Summary of Efficiency
| Data Shape | JSON | TOON (Table) | TOON (List/Dash) | Verdict |
|---|---|---|---|---|
| Dense/Uniform | Heavy { "k":"v" } | Best v | Good k: v | TOON Table wins comfortably. |
| Sparse/Complex | Heavy { "k":"v" } | Invalid/Bad | Better k: v | TOON List wins (saves braces/quotes). |
So, for your specific case (complex objects, many nullable properties), TOON effectively behaves like minified YAML. You won't get the massive 50% reduction you see with tables, but you will still save roughly 15–20% in token count compared to JSON by removing the syntax noise.
TOON vs JSON5
While both TOON and JSON5 are "better versions of JSON" designed to be more human-readable, they have completely different goals.
- JSON5 is optimized for humans writing code (config files, manual data entry).
- TOON is optimized for AI models reading data (saving tokens, reducing API costs).
Here is a breakdown of how they compare.
1. Visual Comparison
The most striking difference is in how they handle lists of objects.
JSON5 (The "Developer" Format)
- Looks like JavaScript code.
- Allows comments, trailing commas, and unquoted keys.
- Still uses braces
{}and explicit keys for every item.
{
// Comments are allowed!
users: [
{ id: 1, name: 'Alice', role: 'admin' },, // Trailing comma allowed
{ id: 2, name: 'Bob', role: 'editor' } // Keys repeated every time
]
}
TOON (The "AI" Format)
- Looks like a spreadsheet or YAML.
- Removes braces and repeated keys to save tokens.

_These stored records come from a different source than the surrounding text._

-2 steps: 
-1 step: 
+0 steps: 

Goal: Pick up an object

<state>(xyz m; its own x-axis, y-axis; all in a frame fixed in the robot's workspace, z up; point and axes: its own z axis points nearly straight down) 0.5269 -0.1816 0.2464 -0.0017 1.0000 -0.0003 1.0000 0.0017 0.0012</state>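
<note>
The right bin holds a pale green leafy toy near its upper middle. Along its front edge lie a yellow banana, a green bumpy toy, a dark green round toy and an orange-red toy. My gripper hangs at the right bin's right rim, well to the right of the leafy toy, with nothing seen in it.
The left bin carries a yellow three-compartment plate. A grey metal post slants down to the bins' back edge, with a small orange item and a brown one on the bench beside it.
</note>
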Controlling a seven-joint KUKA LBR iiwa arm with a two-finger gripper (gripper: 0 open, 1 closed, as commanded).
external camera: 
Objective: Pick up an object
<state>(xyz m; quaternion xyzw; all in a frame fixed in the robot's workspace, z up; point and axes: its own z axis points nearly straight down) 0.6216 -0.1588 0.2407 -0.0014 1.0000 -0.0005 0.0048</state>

- Uses a header row for arrays.
# Comments are also allowed (starts with #)
users[2]{id, name, role}:
1, Alice, admin
2, Bob, editor
2. Feature Comparison Matrix
| Feature | JSON5 | TOON |
|---|---|---|
| Primary Goal | Ease of editing for humans (Config files). | Token efficiency for LLMs (API costs). |
| Keys | Can be unquoted (if valid JS identifier). | Removed entirely in tabular arrays; unquoted in objects. |
| Arrays | Standard list [{}, {}]. | Tabular with headers (massive token savings). |
| Hierarchy | Braces { }. | Indentation (YAML-style). |
| Strings | Single ' or Double "; multi-line supported. | No quotes needed (unless containing delimiters). |
| Comments | // and /* */ (Supported). | # (Supported). |
| Token Cost | High. (Repeats keys, uses braces). | Low. (30–50% fewer tokens than JSON). |
3. Deep Dive: Why they are different
The "Repeated Key" Problem
- JSON5 fails to solve the biggest inefficiency of JSON: repeating key names. If you have a list of 1,000 users, JSON5 still requires you to write
name:1,000 times. - TOON solves this by defining
nameonce in the header. For large datasets, this makes TOON significantly smaller.
The "Parsing" Problem
- JSON5 is a strict subset of JavaScript. If you are a web developer, you already know it. It is perfect for VS Code settings or project config files.
- TOON requires a specialized parser. It is not native to browsers or Node.js. It is strictly a data-interchange format for feeding context to AI agents.
4. When to use which?
Use JSON5 when:
- You are writing a configuration file (e.g.,
.eslintrc,tsconfig). - Humans need to edit the file manually and frequently.
- You need to "comment out" lines of data for testing.
- File size and token count are irrelevant (processing is local).
Use TOON when:
- You are sending data to GPT-4, Claude, or Llama.
- You have large lists of uniform data (SQL results, logs, product inventories).
- You are paying for API usage per token and want to cut costs by ~40%.
- You need the AI to process data faster (fewer tokens = lower latency).